» Directions for this task
Pick every line from the data that holds the word "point".

--

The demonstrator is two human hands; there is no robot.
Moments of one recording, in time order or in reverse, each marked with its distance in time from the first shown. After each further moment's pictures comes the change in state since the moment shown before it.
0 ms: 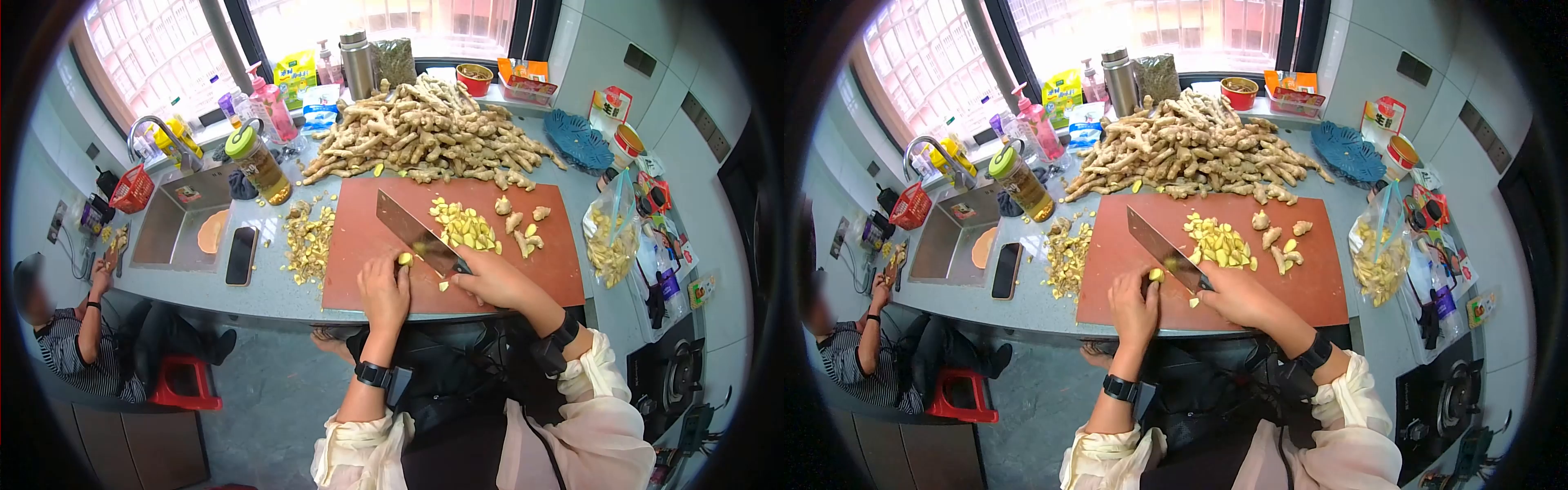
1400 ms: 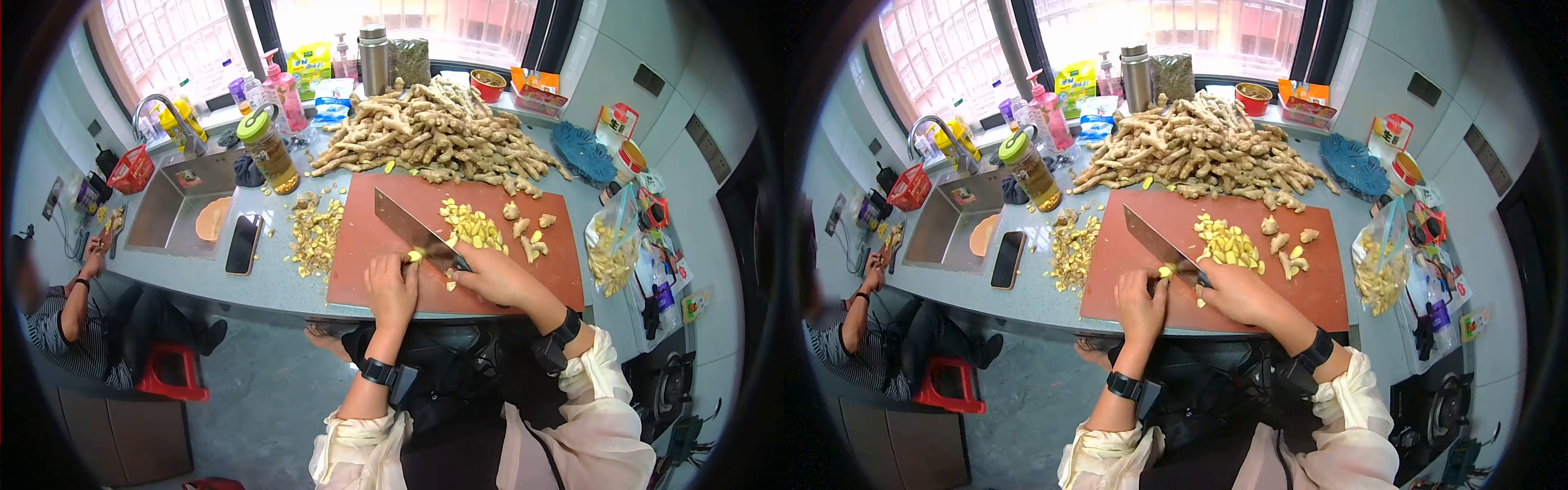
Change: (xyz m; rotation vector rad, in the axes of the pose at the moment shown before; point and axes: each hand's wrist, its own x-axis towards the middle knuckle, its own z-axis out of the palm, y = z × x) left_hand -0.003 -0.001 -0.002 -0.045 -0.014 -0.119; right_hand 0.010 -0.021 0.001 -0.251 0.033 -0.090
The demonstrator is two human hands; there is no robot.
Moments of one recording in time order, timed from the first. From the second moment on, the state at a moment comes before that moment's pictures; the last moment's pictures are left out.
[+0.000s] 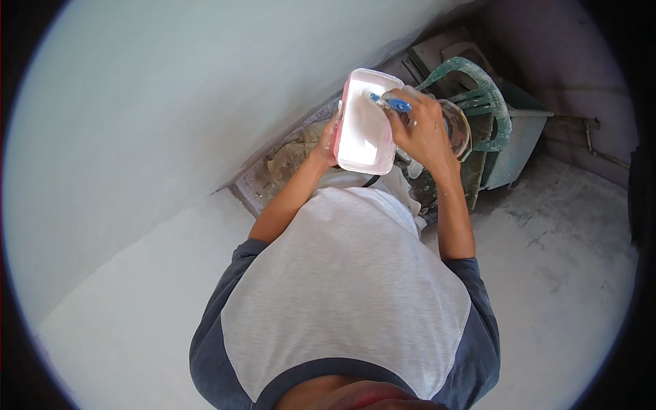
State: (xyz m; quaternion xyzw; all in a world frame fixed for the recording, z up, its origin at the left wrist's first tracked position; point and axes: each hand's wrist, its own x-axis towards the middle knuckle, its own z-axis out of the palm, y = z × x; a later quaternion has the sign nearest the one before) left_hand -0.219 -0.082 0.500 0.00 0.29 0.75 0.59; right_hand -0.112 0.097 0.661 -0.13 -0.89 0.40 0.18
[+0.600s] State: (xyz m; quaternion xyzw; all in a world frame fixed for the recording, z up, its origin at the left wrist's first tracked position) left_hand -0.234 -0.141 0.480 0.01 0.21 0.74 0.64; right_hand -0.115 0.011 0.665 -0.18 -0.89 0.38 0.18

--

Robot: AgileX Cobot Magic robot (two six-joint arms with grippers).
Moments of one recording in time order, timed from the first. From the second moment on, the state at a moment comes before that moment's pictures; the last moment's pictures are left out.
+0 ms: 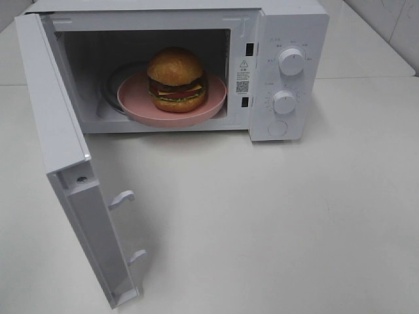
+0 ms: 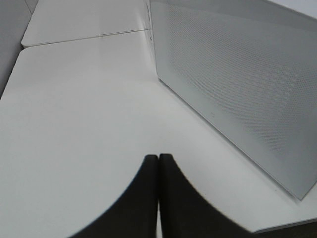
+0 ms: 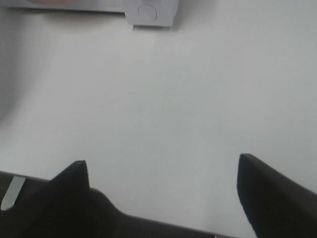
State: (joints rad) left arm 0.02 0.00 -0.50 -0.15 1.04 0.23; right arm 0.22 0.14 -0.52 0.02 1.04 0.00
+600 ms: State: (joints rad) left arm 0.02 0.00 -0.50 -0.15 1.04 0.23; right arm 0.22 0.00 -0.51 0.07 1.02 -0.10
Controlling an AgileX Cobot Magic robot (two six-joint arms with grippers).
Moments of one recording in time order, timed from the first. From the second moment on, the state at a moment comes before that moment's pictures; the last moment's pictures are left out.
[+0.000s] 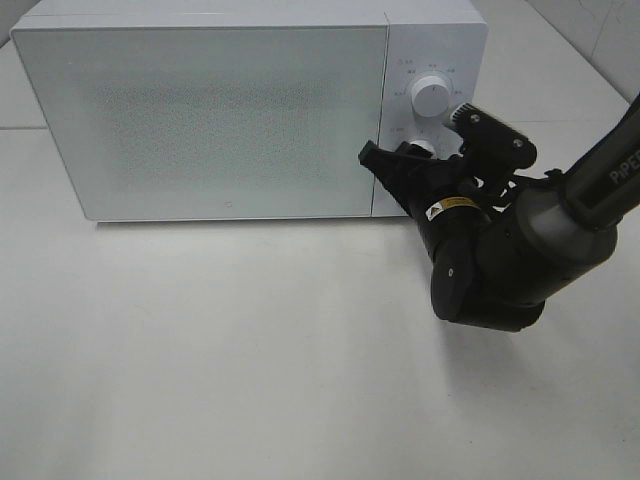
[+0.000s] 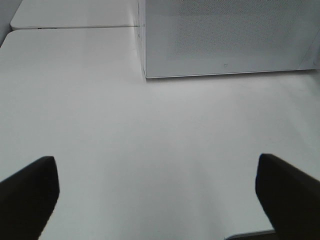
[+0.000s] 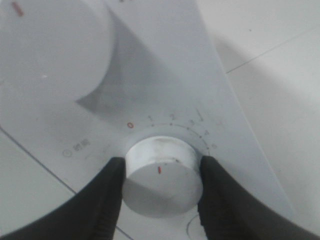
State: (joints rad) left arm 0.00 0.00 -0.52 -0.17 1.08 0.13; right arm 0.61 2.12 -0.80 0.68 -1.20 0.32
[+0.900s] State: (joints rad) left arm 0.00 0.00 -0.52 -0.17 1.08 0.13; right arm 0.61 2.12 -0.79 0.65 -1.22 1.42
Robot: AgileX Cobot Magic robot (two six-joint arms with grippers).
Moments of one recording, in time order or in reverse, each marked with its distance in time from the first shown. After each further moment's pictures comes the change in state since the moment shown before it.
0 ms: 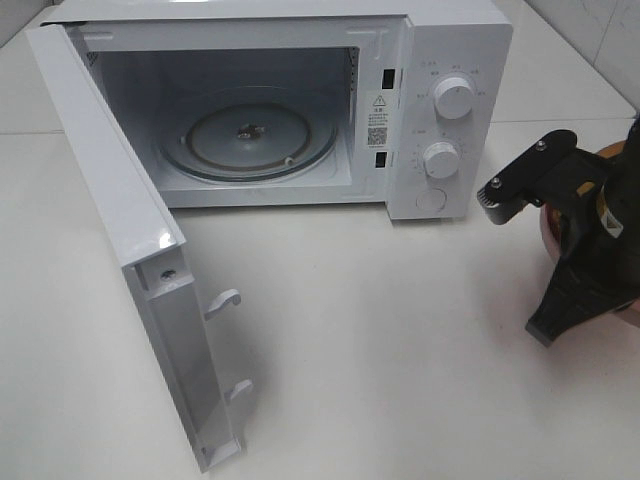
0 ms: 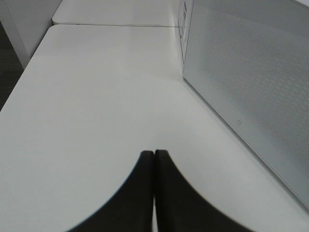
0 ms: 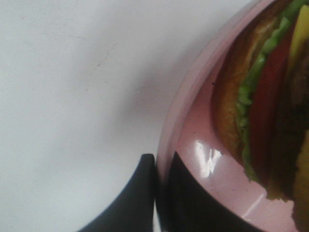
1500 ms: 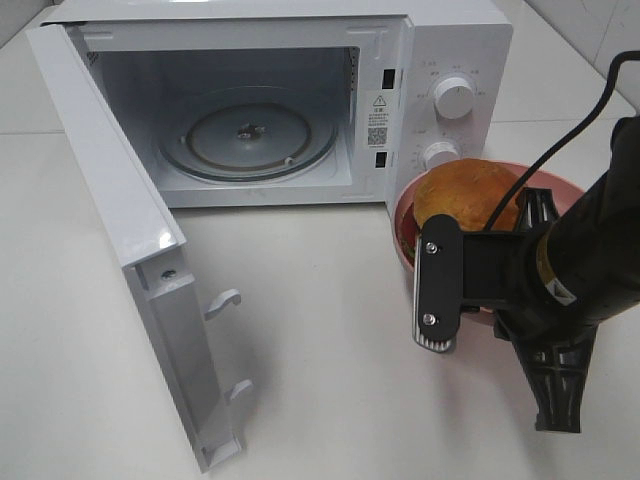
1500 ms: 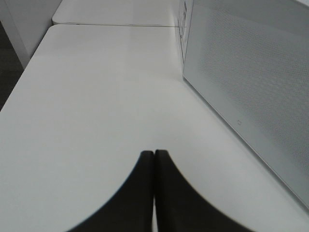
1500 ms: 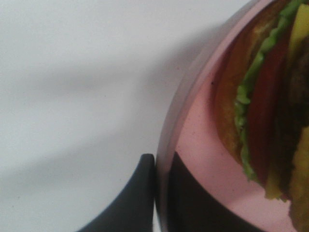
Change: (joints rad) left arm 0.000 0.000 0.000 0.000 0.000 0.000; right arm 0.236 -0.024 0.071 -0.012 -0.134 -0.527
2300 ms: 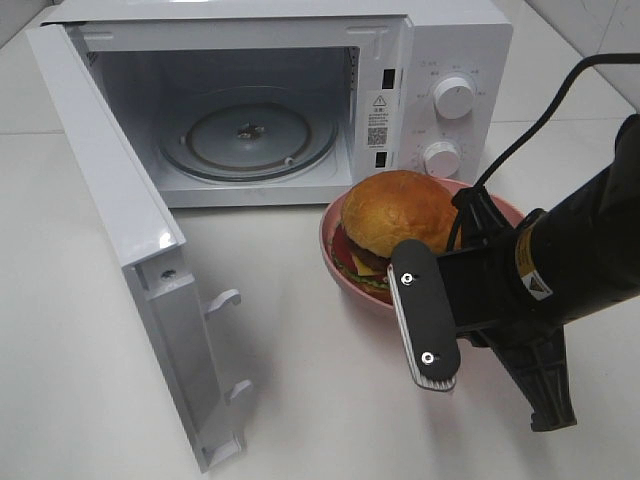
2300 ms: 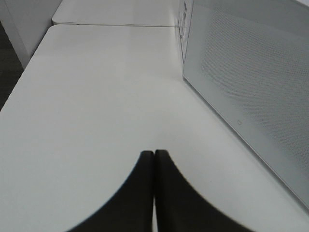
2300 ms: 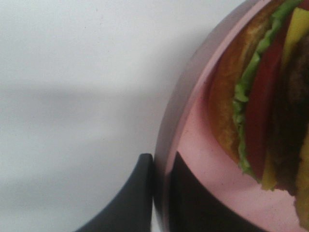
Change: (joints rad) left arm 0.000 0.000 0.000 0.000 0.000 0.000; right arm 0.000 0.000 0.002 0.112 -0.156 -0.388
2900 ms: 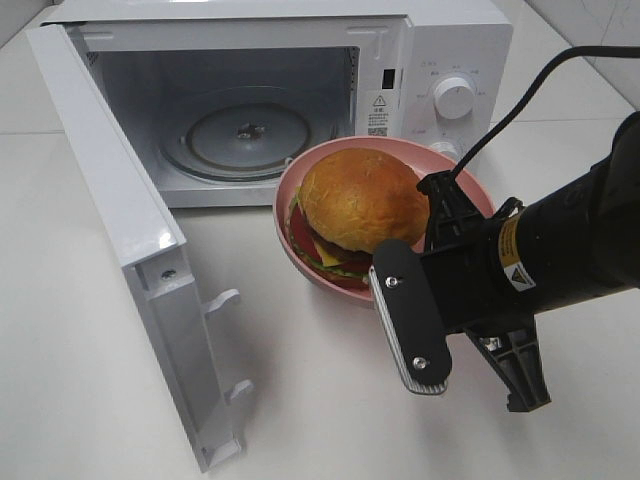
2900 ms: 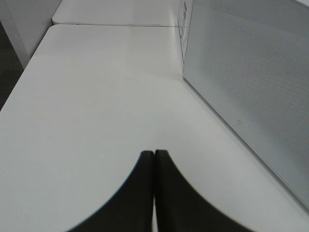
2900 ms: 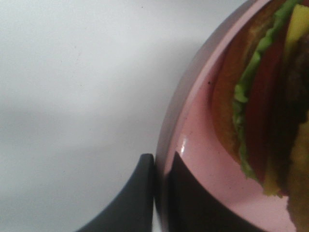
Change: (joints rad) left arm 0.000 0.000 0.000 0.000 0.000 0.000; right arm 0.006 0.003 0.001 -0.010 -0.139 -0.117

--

» Solution below
Change: (xyz m; rotation vector rad, in the axes of the pose at the moment shown before; point and axes: each hand's wrist, its own x-axis towards the middle knuckle, its own z-axis out of the palm, y = z × x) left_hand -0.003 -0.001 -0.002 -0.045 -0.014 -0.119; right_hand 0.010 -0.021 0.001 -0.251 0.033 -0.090
State: (xyz m; quaternion xyzw; all in a world frame fixed for the recording, z up, its origin at the left wrist's first tracked position; point and axes: each hand's wrist, its own x-axis towards the middle knuckle, its own z-axis out of the palm, y = z × x; a later quaternion has the sign nearest the one before) left_hand -0.219 -0.082 0.500 0.00 0.29 0.75 0.59; right_hand -0.112 0.097 0.661 -0.13 -0.89 0.40 0.18

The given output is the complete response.